Work required: Although the data below contains pictures, please reproduce only its words, exactly.

Data extract START

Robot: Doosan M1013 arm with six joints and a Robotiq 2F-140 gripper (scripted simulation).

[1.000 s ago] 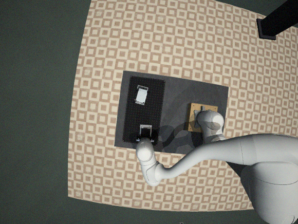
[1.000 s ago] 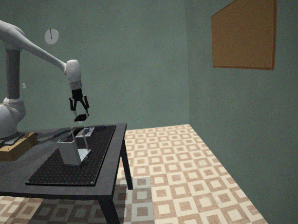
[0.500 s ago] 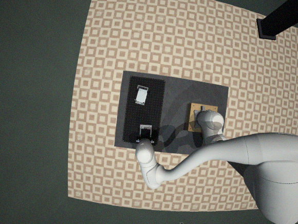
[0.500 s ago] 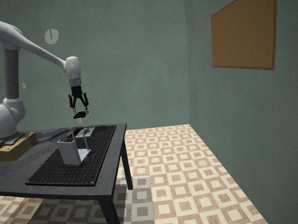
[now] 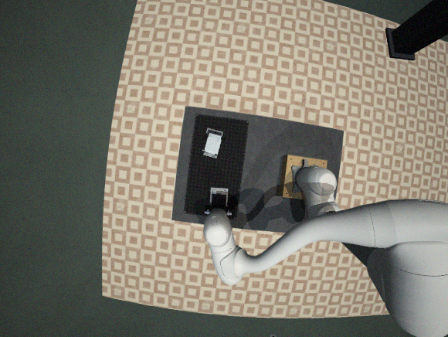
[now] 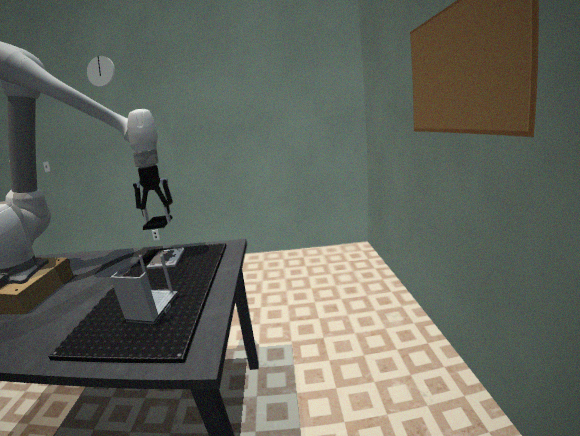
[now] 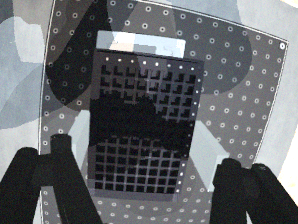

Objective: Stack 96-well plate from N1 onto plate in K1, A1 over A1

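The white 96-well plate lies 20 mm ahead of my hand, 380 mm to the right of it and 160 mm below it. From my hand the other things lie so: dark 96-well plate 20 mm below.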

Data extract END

Result of the exercise:
Robot: Doosan M1013 arm with six joints and a Robotiq 2F-140 gripper (scripted simulation).

[1.000 s ago] 
[1.000 s ago] 
[0.500 s ago] 
[0.500 s ago] 
[now] 
[now] 
[now] 

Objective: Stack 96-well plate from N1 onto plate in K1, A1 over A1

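The white 96-well plate lies 20 mm ahead of my hand, 380 mm to the right of it and 160 mm below it. From my hand the other things lie so: dark 96-well plate 20 mm below.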

With this, there is nothing more to the exercise.